Among the entries below, find all lines that include "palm" and copy them.

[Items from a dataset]

-----

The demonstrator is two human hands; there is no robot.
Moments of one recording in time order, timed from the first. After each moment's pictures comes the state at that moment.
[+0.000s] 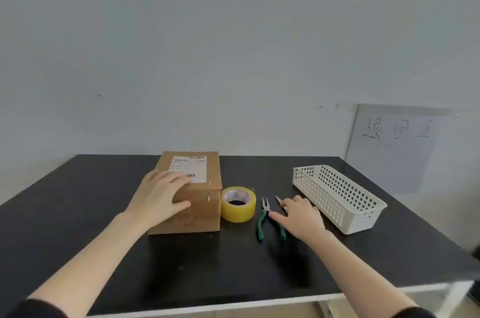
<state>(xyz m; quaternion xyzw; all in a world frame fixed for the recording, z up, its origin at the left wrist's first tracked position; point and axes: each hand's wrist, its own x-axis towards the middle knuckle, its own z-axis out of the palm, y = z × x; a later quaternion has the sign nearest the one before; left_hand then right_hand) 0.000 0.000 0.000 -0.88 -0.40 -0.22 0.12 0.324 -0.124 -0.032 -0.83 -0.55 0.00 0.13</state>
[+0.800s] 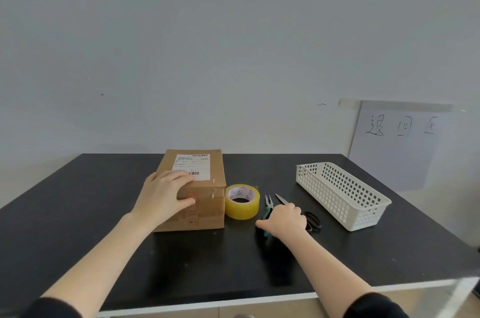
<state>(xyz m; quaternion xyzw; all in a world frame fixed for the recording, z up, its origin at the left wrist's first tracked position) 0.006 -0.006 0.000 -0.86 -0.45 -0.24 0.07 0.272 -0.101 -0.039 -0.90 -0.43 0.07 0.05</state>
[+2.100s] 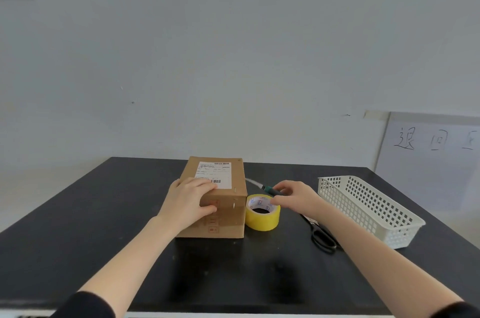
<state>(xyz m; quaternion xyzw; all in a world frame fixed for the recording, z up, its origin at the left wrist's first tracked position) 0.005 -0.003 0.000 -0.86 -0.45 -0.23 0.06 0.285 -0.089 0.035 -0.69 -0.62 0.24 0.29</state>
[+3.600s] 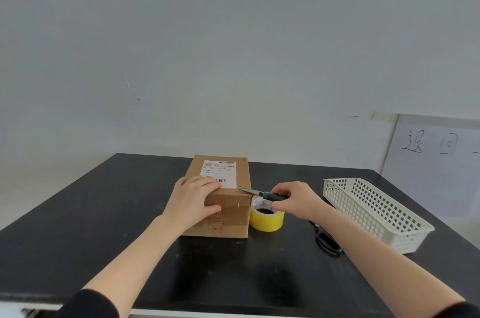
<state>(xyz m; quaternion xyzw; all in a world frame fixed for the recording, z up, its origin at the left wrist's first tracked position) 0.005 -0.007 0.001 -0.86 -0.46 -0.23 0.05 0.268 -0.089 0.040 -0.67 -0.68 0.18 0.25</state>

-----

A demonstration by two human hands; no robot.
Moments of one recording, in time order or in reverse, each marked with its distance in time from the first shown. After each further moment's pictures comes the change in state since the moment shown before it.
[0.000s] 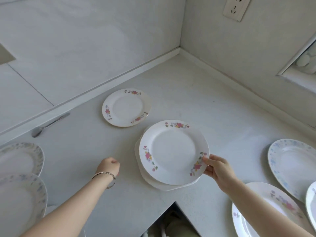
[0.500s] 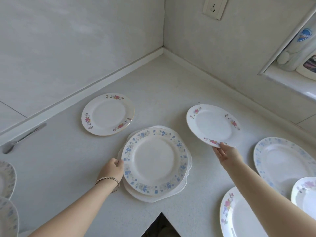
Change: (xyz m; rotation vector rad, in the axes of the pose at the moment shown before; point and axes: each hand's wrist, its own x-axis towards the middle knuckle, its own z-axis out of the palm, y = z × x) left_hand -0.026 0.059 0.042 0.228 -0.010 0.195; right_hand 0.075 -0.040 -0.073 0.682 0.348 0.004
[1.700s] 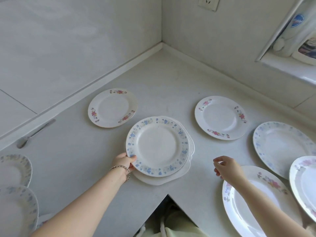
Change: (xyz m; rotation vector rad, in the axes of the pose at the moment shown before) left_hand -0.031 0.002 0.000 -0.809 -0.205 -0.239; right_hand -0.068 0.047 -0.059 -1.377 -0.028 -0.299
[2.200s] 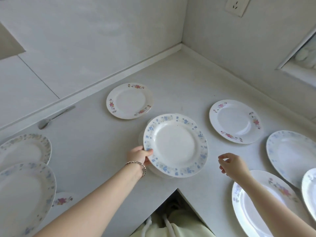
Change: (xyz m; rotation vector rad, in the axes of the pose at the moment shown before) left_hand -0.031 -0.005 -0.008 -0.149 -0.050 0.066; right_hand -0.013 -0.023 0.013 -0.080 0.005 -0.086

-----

> [Answer]:
<state>(xyz m; quaternion xyzw; all in a world frame fixed for the recording, z up, its origin at the left wrist's first tracked position; point and axes: each hand's wrist, its own x-axis towards the middle knuckle, its own z-axis out of the palm, y = z × x; a later quaternion has the sign nearest the one before; left_hand then right_hand) 0.000 0.000 0.000 -0.88 -0.40 -0.22 0.12 0.324 -0.124 -0.032 -0.83 -0.55 0.00 0.13</state>
Change: (xyz m; rotation vector rad, in the axes of the pose at the moment shown before; point and axes: each hand's wrist, its own x-axis towards the middle knuckle, its own z-axis out of the palm, y = z × x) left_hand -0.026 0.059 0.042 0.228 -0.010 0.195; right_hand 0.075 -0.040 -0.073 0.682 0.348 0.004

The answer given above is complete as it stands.